- [Required work]:
Find every line below with the word "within" in it, and copy each one.
==========
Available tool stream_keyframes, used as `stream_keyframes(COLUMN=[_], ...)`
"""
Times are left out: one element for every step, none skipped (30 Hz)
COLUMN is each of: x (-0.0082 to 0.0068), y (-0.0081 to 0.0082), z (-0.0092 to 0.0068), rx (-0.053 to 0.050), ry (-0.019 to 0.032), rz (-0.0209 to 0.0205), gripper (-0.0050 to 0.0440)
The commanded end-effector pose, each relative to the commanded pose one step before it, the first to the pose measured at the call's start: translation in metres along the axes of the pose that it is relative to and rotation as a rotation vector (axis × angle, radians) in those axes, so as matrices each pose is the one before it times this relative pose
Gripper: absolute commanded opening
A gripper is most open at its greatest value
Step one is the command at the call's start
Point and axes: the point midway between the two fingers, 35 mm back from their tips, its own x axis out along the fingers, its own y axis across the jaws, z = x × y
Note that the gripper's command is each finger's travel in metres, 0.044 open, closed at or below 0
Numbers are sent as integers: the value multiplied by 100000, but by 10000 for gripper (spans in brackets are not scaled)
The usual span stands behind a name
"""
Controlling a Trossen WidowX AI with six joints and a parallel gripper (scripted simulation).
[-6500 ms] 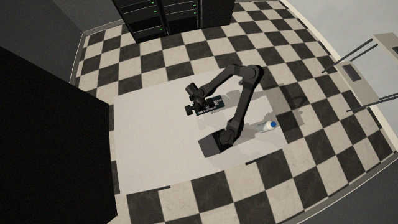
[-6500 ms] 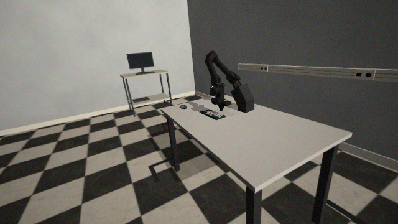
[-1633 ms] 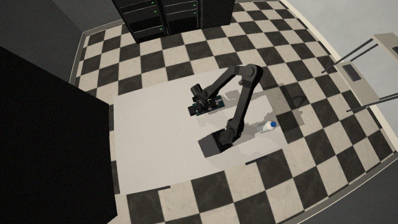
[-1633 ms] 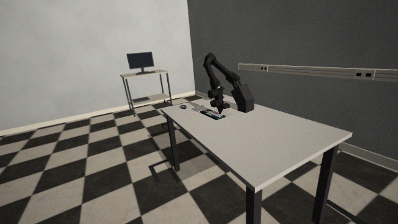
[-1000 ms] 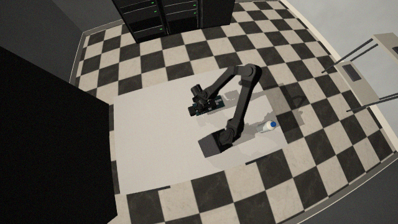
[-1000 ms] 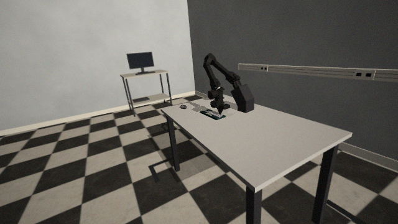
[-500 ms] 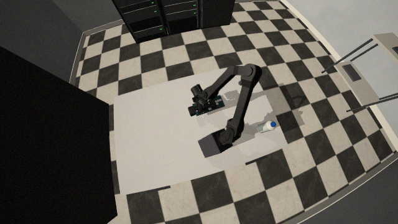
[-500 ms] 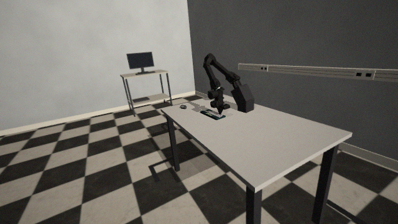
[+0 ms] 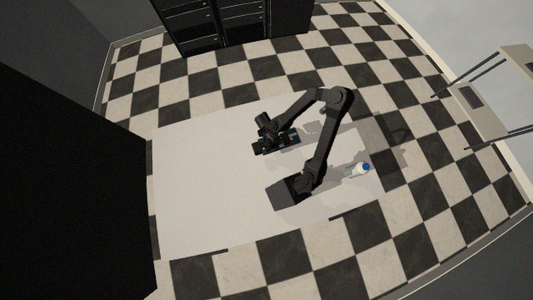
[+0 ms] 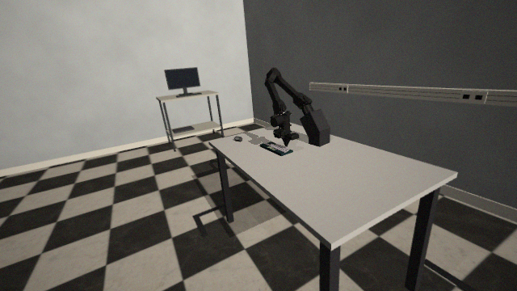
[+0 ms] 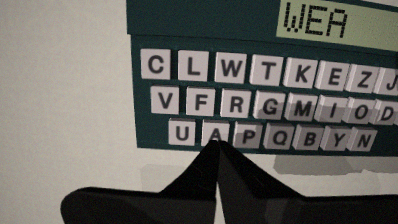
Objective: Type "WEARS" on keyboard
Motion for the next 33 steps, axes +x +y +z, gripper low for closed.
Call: stream_keyframes(x=[-2571,0,0,0,0,0,70,120,76,31,-74,0,0,-1,230,324,310,463,307,186,67,30,53,79,106,123,139,150,0,0,156,157,158], y=[-3,-23,-13,-1,0,0,-103,-182,-297,-334,-220,0,0,-42,90,75,1,-8,-7,-3,2,4,2,1,2,2,2,1,0,0,0,0,0], z=[1001,5,3,0,0,0,306,228,441,481,333,0,0,84,-179,-94,41,-286,-8,-20,-32,-4,-9,-13,-19,-22,-26,-21,0,0,-15,-14,-14], rx=[1939,0,0,0,0,0,-37,-276,-240,-114,88,0,0,-35,-467,-257,113,-373,-4,-19,-39,-9,-14,-20,-27,-31,-36,-28,0,0,-20,-17,-16], ry=[-3225,-36,-19,-1,0,0,-192,330,341,160,1,0,0,117,696,377,-173,545,2,28,60,15,21,30,41,48,54,43,0,0,31,26,25], rz=[1117,-154,-83,-5,0,0,-22,-181,-215,-183,-55,0,0,102,-80,-85,-15,-136,-44,-21,4,17,6,-1,1,3,-1,-6,0,0,-4,-4,-5], gripper=[-50,-50,-50,-50,-50,-50,-50,-50,-50,-50,-50,-50,-50,-50,-50,-50,-50,-50,-50,-50,-50,-50,-50,-50,-50,-50,-50,-50,-50,-50,-50,-50,-50])
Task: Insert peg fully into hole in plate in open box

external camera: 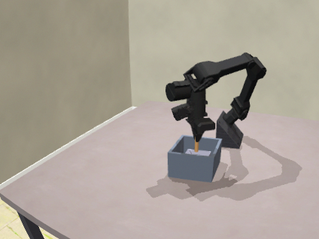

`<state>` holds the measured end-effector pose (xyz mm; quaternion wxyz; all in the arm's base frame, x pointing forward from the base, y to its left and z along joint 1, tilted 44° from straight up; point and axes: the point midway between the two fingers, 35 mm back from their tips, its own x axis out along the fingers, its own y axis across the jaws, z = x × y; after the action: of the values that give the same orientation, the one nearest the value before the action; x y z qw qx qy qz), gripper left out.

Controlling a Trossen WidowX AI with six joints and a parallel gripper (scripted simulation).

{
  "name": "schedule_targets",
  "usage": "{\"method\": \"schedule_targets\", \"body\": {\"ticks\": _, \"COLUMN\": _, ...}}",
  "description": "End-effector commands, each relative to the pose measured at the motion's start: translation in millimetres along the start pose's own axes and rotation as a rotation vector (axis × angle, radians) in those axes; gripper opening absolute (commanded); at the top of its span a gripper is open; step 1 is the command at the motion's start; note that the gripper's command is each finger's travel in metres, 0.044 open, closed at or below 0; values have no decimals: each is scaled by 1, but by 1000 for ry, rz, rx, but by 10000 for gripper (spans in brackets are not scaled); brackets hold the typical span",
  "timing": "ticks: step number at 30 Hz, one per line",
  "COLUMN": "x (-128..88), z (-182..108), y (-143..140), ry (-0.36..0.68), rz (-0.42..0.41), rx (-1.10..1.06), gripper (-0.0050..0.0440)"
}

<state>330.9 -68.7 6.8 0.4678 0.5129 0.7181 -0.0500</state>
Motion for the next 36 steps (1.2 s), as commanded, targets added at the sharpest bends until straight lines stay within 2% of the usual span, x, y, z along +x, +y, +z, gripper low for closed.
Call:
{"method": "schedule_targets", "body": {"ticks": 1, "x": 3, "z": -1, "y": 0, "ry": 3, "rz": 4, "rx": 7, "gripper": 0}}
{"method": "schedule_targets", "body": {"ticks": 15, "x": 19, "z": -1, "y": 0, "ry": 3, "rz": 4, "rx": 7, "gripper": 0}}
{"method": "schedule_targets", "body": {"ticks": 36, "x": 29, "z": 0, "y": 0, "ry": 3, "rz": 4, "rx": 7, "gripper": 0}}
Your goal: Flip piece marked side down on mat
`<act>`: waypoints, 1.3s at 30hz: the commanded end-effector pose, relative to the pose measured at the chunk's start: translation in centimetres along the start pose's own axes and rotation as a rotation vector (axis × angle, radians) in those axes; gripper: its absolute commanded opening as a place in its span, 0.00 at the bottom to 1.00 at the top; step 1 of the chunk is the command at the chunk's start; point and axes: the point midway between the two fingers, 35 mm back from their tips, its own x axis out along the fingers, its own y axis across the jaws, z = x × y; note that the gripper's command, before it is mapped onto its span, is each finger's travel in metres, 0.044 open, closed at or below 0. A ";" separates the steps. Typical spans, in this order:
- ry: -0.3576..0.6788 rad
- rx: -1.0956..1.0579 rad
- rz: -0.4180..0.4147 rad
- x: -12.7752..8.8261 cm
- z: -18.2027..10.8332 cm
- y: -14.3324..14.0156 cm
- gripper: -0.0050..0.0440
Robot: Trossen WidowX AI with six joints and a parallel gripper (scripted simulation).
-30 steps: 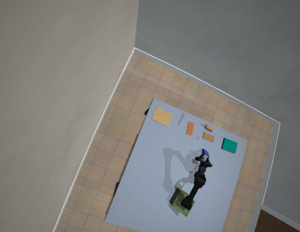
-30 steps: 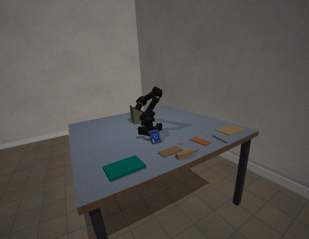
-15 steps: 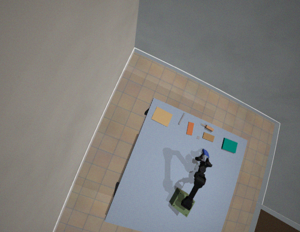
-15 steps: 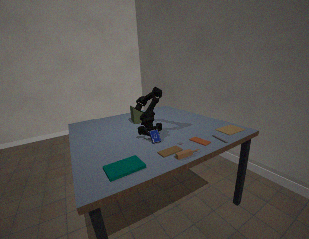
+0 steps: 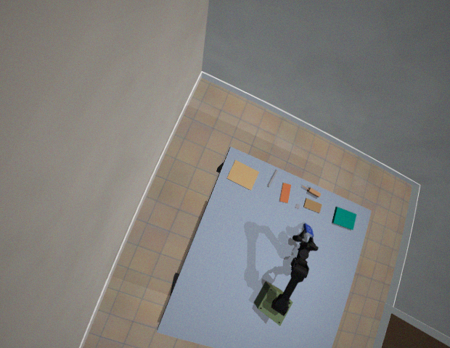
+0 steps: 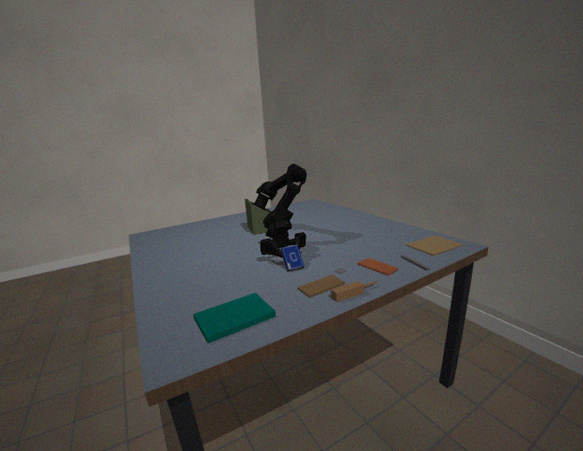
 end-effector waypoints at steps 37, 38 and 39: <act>0.015 -0.007 0.031 -0.1 -1.6 -0.2 0.10; 0.015 -0.008 0.035 -0.1 -1.7 -0.3 0.10; 0.015 -0.008 0.035 -0.1 -1.7 -0.3 0.10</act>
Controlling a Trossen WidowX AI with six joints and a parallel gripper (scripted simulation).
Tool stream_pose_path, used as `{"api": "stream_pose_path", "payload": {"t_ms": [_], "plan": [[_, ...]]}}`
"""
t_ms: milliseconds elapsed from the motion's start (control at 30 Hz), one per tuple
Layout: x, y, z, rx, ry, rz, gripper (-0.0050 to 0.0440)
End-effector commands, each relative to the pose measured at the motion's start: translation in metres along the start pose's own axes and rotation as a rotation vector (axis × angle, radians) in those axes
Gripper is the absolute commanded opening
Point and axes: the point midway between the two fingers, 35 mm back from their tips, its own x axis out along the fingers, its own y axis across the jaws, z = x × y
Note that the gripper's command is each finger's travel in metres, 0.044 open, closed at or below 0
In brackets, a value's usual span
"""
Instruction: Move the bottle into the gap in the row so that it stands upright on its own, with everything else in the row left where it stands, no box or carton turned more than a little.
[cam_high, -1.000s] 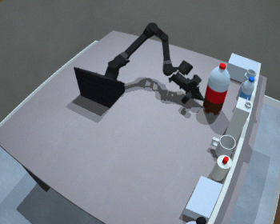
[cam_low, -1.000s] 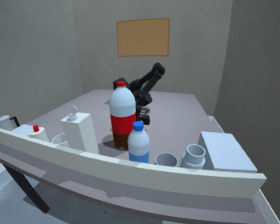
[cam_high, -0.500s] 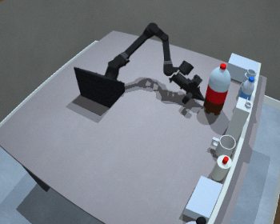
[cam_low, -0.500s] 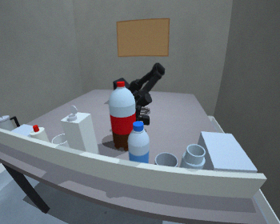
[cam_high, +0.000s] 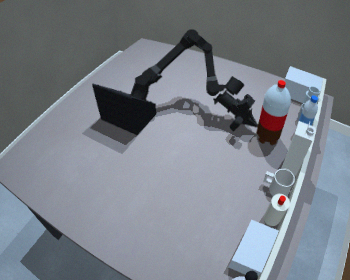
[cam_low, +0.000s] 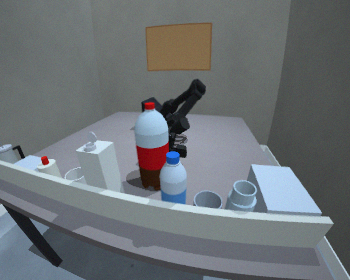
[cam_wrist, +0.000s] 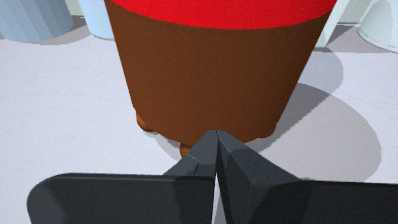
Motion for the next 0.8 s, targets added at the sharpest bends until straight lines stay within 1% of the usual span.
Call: {"api": "stream_pose_path", "payload": {"t_ms": [0, 767], "plan": [[0.0029, 0.0037, 0.0088, -0.002, -0.016, 0.01, -0.005], [0.007, 0.0039, 0.011, -0.002, -0.017, 0.011, -0.005]]}}
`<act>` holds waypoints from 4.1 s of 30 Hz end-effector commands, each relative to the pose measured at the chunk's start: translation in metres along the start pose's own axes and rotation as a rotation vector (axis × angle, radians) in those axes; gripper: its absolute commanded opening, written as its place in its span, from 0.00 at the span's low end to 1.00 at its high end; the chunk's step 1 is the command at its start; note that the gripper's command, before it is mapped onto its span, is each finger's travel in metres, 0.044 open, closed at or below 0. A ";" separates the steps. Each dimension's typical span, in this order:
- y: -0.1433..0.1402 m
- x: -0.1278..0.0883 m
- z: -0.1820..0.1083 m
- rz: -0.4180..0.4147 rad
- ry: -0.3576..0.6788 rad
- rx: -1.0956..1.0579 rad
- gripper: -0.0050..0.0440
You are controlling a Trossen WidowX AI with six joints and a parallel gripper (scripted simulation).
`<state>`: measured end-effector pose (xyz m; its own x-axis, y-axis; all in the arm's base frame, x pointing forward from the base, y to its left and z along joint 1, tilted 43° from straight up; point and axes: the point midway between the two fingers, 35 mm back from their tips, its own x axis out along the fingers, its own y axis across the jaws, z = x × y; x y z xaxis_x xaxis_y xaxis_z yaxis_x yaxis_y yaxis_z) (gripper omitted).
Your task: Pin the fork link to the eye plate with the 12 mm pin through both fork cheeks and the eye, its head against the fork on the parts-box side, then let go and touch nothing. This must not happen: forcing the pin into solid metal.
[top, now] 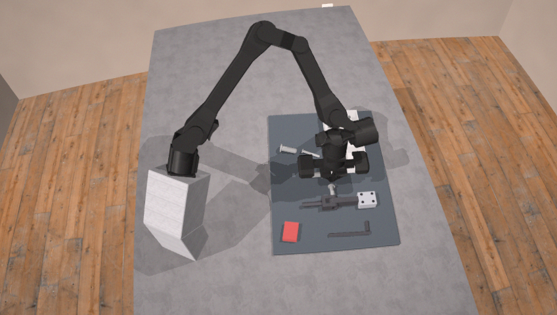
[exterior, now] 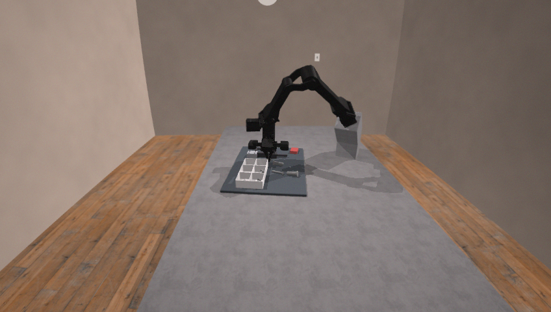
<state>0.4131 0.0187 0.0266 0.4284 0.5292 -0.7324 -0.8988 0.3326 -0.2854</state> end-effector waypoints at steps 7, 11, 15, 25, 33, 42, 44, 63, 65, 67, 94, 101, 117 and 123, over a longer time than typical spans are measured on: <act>0.002 0.003 -0.005 0.005 0.003 0.009 0.10; 0.002 0.003 -0.006 0.005 0.003 0.009 0.10; 0.002 0.003 -0.008 0.005 0.003 0.009 0.10; 0.002 0.003 -0.011 0.005 0.003 0.009 0.10; 0.002 0.003 -0.014 0.005 0.003 0.009 0.10; 0.002 0.003 -0.017 0.005 0.003 0.009 0.10; 0.002 0.003 -0.018 0.005 0.003 0.009 0.10; 0.002 0.003 -0.023 0.005 0.003 0.009 0.10; 0.002 0.003 -0.024 0.005 0.003 0.009 0.10; 0.002 0.003 -0.025 0.005 0.003 0.009 0.10; 0.002 0.003 -0.034 0.005 0.003 0.009 0.10; 0.002 0.003 -0.036 0.005 0.003 0.009 0.10; 0.002 0.003 -0.042 0.005 0.003 0.009 0.10; 0.002 0.003 -0.044 0.005 0.003 0.009 0.10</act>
<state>0.4095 -0.0126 0.0034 0.4326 0.5294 -0.7298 -0.8962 0.3405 -0.2843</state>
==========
- [Finished exercise]:
Motion for the next 36 steps (1.2 s), as commanded, targets added at the sharpest bends until straight lines stay within 2% of the usual span, x, y, z along +x, +y, +z, gripper low for closed.
Motion for the next 0.8 s, targets added at the sharpest bends until straight lines stay within 1% of the usual span.

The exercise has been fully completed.